Manuel Vázquez Montalbán no necesitaba recurrir al argumentario del antifranquismo para su denuncia de un régimen cutre y totalitario

Publicado originalmente en 1977, con el dictador sentado ya a la extrema derecha de Dios, este diccionario de urgencia responde a su premisa central: explicarnos los nombres propios y comunes del franquismo. Manuel Vázquez Montalbán no necesitaba recurrir al argumentario del antifranquismo para su denuncia de un régimen cutre y totalitario; el léxico franquista se basta y sobra él solito para poner en evidencia su indigencia íntima. Esta indigencia impregna sus acciones, terribles todas, así como su retórica, sus consignas, su simbología, desde la idea anacrónica de “Cruzada” empleada para hablar del golpe de estado que hundió al gobierno legítimo republicano -y hundió el país en una Guerra Civil- hasta los elogios que les dedicaron sus más leales súbditos, todos sonrojantes. Francis Franco Bahamonde fue “Caudillo de España por la gracia de Dios” -según rezaban las monedas de diez céntimos-, “Soldado Invicto” o… “La Espada más Limpia de Occidente”, un elogio equívoco y críptico. ¿La espada más limpia de Occidente? ¿Qué significa eso?

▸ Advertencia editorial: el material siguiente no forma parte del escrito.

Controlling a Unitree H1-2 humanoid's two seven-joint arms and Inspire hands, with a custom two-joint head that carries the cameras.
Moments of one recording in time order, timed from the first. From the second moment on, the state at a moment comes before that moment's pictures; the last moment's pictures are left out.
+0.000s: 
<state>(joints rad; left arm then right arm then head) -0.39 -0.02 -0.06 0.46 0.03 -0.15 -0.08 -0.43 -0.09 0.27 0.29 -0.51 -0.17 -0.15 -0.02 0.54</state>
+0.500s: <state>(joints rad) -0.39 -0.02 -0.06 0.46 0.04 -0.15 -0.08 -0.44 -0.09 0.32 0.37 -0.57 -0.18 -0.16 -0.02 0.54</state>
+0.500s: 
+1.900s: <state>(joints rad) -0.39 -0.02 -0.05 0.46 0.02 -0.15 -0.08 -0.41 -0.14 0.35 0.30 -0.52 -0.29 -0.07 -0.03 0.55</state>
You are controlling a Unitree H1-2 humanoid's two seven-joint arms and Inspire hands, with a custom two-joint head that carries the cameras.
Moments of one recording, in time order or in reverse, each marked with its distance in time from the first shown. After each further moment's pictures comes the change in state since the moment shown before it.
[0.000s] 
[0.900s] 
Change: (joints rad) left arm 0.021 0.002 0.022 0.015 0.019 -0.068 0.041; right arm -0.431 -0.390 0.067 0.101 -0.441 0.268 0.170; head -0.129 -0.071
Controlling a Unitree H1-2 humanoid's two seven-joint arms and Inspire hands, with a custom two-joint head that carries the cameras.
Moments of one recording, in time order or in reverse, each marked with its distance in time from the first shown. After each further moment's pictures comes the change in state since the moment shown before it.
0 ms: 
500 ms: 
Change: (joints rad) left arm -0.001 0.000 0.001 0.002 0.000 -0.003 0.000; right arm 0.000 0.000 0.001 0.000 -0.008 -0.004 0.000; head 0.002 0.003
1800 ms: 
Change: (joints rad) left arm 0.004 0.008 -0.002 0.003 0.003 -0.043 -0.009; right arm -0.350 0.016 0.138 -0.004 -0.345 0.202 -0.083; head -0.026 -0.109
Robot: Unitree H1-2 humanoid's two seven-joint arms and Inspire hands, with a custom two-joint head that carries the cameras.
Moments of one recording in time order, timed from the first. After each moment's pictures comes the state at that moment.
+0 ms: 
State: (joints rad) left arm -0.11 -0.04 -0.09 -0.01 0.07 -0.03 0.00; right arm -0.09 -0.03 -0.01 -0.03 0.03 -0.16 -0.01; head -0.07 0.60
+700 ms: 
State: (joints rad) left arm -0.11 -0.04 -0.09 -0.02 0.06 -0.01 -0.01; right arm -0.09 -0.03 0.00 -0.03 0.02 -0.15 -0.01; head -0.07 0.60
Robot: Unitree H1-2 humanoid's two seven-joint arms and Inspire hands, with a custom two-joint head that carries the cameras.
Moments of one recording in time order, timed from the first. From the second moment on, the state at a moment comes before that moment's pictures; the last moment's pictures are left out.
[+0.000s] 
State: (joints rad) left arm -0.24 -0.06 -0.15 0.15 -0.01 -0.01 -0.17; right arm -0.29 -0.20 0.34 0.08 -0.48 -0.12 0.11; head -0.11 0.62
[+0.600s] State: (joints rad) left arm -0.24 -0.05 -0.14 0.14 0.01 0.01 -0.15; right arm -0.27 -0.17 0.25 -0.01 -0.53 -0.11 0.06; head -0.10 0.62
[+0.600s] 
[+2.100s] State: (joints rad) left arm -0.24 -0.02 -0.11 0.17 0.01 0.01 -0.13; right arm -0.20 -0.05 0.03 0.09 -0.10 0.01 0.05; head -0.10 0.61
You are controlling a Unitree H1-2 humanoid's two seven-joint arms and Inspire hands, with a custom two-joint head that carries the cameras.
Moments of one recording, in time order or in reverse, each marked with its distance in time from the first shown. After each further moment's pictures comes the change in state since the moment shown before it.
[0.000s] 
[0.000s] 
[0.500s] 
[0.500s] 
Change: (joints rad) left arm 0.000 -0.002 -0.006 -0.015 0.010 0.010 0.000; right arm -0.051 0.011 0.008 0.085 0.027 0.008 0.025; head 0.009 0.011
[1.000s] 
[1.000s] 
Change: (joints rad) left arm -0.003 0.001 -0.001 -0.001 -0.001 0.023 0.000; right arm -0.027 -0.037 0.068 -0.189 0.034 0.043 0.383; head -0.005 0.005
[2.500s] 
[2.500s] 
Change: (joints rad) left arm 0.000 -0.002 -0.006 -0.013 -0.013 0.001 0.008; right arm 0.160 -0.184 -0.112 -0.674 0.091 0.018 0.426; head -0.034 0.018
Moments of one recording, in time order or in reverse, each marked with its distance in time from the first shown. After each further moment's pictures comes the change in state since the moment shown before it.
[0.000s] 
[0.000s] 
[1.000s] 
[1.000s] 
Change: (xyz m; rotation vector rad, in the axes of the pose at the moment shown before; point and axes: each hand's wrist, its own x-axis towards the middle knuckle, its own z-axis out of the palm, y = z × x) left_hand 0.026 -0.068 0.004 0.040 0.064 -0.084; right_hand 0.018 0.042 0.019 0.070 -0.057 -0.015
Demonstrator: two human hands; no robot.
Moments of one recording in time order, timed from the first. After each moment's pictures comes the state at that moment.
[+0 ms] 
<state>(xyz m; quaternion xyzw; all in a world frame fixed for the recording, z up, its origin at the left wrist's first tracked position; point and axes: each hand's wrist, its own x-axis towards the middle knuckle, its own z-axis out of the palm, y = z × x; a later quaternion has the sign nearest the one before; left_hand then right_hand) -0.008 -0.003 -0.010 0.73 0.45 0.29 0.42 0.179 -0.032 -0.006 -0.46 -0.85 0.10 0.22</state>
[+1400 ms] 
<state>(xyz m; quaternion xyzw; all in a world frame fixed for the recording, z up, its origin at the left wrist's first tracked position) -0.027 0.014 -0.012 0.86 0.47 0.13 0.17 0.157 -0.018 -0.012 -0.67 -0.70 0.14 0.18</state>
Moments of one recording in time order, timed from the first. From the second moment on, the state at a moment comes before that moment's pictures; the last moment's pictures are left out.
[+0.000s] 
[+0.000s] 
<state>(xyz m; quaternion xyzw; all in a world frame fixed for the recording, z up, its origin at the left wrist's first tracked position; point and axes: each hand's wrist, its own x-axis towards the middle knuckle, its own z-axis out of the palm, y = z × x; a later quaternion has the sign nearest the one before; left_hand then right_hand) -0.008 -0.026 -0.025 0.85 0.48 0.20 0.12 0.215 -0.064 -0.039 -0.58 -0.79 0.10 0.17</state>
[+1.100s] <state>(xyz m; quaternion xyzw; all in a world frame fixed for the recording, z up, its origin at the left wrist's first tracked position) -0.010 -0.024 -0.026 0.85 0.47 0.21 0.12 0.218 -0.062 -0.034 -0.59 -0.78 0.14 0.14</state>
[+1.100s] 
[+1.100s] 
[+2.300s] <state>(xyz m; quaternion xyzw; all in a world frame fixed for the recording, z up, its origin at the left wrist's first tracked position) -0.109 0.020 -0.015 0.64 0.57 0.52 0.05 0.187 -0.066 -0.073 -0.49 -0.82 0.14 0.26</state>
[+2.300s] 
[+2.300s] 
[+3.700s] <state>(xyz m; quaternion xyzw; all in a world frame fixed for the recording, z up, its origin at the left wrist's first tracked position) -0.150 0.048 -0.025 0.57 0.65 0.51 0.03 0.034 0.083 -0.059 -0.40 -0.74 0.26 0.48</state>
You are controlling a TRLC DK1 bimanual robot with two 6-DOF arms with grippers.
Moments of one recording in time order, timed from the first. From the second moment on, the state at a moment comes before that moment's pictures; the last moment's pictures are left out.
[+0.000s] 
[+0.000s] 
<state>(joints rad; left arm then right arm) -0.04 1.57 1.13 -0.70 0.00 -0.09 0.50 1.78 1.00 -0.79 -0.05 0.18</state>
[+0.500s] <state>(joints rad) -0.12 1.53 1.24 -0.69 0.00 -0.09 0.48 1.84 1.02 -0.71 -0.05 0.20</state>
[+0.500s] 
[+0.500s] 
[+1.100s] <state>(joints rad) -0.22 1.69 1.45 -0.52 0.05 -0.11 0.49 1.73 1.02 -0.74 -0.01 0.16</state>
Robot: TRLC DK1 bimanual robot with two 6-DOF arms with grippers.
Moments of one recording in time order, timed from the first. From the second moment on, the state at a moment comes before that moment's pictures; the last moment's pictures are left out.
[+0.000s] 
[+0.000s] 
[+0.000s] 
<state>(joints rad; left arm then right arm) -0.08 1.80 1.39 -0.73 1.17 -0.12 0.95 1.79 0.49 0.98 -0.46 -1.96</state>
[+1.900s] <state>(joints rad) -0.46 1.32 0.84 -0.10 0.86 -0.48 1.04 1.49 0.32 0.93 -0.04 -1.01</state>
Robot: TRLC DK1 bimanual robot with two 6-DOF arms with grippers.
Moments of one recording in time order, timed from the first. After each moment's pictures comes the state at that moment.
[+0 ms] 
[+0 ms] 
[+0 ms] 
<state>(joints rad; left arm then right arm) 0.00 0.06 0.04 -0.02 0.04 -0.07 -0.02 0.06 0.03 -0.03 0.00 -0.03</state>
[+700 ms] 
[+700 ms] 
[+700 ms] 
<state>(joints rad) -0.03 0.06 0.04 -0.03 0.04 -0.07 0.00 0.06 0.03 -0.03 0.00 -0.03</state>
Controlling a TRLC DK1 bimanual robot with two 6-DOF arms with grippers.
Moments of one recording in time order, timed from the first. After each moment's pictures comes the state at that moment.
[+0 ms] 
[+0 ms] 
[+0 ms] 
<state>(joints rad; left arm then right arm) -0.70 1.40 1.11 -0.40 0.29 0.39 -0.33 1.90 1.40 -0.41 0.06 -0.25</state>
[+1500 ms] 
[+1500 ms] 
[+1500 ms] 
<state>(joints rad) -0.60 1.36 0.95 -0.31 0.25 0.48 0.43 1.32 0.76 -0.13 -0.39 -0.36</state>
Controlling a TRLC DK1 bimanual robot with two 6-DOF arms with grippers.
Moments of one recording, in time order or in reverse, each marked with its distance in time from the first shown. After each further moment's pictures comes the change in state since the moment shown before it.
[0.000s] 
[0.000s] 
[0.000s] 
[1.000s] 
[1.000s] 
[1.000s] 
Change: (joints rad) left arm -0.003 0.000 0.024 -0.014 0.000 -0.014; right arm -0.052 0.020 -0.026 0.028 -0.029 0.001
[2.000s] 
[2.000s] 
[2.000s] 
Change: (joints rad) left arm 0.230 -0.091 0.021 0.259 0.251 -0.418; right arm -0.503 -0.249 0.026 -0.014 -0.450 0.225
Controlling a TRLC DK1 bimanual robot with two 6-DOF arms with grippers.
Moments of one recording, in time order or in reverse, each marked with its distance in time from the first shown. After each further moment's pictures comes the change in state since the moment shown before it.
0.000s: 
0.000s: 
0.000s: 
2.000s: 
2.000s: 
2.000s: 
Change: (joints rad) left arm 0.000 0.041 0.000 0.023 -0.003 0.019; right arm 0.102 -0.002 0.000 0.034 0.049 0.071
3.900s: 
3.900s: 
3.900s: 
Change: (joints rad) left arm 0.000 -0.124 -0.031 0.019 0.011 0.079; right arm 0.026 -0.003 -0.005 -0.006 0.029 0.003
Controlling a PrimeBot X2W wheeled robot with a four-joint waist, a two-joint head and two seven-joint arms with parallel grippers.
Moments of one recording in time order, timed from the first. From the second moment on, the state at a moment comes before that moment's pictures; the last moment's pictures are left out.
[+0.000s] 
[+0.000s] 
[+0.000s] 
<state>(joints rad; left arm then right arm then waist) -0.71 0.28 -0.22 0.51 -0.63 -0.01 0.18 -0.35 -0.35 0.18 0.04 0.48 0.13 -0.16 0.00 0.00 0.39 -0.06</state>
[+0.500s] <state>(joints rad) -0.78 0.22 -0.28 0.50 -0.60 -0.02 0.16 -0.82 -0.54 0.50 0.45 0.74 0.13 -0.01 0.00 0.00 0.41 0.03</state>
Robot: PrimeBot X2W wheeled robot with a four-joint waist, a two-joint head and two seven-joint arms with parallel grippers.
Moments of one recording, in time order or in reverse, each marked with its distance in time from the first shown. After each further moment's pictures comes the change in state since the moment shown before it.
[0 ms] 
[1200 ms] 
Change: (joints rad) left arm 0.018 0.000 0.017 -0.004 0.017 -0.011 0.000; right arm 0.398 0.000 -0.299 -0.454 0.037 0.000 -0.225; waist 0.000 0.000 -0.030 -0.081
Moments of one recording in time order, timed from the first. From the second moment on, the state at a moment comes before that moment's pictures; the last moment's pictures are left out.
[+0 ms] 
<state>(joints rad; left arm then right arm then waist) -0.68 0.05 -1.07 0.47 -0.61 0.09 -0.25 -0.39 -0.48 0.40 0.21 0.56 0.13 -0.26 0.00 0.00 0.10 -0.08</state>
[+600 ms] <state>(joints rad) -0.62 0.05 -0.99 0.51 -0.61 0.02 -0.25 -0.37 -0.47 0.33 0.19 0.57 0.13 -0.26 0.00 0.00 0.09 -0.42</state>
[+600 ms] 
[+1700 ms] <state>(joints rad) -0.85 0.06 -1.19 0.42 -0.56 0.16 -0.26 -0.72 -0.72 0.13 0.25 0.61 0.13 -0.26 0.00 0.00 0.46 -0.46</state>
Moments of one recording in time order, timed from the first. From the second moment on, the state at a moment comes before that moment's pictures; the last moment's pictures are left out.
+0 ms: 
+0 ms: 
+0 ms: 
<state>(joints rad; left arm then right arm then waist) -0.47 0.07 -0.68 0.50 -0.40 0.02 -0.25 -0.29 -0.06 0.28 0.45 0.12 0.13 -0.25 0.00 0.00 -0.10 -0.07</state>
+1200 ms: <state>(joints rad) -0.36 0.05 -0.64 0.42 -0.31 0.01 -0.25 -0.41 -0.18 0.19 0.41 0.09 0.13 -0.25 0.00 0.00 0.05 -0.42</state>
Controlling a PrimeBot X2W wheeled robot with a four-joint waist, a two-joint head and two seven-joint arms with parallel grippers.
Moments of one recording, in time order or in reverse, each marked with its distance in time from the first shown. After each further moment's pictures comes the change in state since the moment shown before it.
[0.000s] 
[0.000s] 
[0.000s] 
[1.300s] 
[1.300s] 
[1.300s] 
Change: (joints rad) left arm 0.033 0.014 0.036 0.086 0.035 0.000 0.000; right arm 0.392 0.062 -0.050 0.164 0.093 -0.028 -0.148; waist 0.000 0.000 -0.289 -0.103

A pesar de sus afinidades con el fascismo de toda la vida -el autoritarismo, el nacionalismo a ultranza, la violencia como acción política-, el franquismo fue más que eso y, para nuestra desgracia, mostró una capacidad de adaptación a circunstancias diversas, incluso adversas, muy superior a los totalitarismos italiano y alemán. El franquismo fue fascista por los cuatro costados cuando Adolf Hitler iba a comerse el mundo, pero no dudó en cambiarse de piel cuando el führer se levantó la tapa de los sesos en un búnker berlinés, mientras boqueaba agónico el sueño de un imperio ario. (Entonces, el franquismo era imperialista). En la década de 1950, en cambio, luchó codo con codo en la gran cruzada contra el comunismo, lo que le granjeó las simpatías del presidente Dwight D. Eisenhower, y de ahí a poco dejó de ser aislacionista para abrazar con fervor la causa neocapitalista. Así pues, ¿de qué hablamos cuando hablamos de franquismo? De un inmovilismo retrógrado de signo político, social y religioso que si se lo propone (y se lo ha propuesto) puede jugar en el terreno democrático respetando aparentemente las reglas del juego. Por eso debemos estar alertas y vigilar de cerca los movimientos de esos que han hecho una palabra sucia de la palabra “nostalgia”. No doy nombres; el lector no los necesita.

En cuanto al Diccionario del franquismo, ¿qué puedo añadir? Que el tiempo no ha pasado por sus páginas, no sólo por la tristísima circunstancia ibérica, sino gracias a la lucidez y el talento de Manuel Vázquez Montalbán.